Before the Ukraine war, the government was considering cutting back some of these subsidies (including bread, water, and electricity), which severely affects state finances.
But in the current economic climate, the Egyptian government will try to avoid such reforms, recognizing that putting any additional pressure on Egyptians who are already suffering would risk fueling public anger.
This is especially true of food subsidies that are exceptionally politically sensitive because they help prevent the most vulnerable Egyptians from falling prey to hunger.
IMF Debt
If Egypt's economic downturn is not halted in the coming months, Cairo will likely need external funds to boost government spending, which will likely require new austerity measures that could increase pressure on Egyptian households.
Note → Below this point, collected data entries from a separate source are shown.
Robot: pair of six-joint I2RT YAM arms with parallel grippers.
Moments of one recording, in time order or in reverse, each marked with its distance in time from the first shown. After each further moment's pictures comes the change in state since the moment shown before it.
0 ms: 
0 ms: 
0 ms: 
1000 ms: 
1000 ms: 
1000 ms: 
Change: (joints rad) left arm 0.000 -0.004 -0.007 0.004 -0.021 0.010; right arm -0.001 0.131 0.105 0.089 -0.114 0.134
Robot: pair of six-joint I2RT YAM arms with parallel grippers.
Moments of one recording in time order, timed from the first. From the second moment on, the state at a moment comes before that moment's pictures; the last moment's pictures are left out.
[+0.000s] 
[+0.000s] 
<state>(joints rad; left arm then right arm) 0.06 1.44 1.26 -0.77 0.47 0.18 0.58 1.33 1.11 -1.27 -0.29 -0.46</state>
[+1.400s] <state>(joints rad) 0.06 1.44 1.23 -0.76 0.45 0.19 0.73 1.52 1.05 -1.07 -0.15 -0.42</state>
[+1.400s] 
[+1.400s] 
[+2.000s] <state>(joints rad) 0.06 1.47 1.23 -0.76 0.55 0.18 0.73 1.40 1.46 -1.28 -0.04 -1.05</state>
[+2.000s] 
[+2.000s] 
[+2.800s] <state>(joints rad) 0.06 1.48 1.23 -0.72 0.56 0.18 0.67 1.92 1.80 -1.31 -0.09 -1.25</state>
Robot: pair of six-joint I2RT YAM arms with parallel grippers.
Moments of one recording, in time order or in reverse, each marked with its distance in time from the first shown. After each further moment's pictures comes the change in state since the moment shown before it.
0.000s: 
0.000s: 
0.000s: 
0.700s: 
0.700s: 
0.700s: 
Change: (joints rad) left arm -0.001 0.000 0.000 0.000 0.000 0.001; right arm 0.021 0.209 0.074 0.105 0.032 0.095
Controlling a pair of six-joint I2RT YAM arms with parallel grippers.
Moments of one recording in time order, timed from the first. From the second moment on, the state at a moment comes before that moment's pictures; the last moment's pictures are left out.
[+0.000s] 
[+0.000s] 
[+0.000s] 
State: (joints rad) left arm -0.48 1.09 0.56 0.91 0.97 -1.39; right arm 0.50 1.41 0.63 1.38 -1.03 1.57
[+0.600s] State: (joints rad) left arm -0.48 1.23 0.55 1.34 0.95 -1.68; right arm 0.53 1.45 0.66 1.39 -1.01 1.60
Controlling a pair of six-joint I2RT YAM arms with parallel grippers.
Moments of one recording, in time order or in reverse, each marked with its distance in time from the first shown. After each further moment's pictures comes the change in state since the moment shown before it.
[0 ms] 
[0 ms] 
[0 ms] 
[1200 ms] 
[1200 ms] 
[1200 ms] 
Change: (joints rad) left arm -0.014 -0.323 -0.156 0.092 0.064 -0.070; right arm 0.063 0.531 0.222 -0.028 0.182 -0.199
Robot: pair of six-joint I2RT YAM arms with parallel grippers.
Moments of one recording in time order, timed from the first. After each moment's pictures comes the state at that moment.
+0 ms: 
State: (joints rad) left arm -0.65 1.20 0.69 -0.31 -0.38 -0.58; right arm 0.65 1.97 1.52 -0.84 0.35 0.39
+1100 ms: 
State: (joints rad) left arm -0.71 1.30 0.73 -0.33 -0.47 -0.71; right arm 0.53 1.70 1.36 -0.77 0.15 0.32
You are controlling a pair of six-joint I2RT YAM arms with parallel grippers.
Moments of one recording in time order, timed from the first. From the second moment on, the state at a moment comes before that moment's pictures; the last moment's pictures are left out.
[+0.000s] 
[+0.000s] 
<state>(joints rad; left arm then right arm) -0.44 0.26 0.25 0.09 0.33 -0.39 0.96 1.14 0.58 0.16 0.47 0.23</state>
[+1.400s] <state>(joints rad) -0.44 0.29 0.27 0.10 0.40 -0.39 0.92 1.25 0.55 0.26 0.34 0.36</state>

If the current economic situation continues beyond the end of 2022, it leaves Egypt with no choice but to take on more debt.
Cairo is likely to push for financial assistance from Gulf states, as well as external funding from institutions such as the International Monetary Fund.
The UAE's appetite for investment in Egyptian companies could reinforce Cairo's drive to privatize government-owned companies, including those related to Egypt's defense sector.
If Egypt remains committed to privatization projects, it could contribute to a positive attitude by the International Monetary Fund, which has encouraged Egypt to build a more vital private sector.
However, finalizing any agreement with the IMF still requires Cairo's approval of economic reforms that include unpopular austerity measures.
Although the ongoing talks between the IMF and Egypt point to some division between the two sides over the pace and scope of these reforms, the current Sisi administration has previously shown a willingness to raise taxes and cut subsidies, despite the cost to Egyptian households.
If Ukraine's war continues to drain the country's finances, Cairo may be forced to impose such measures again in order to open the door to more IMF financing.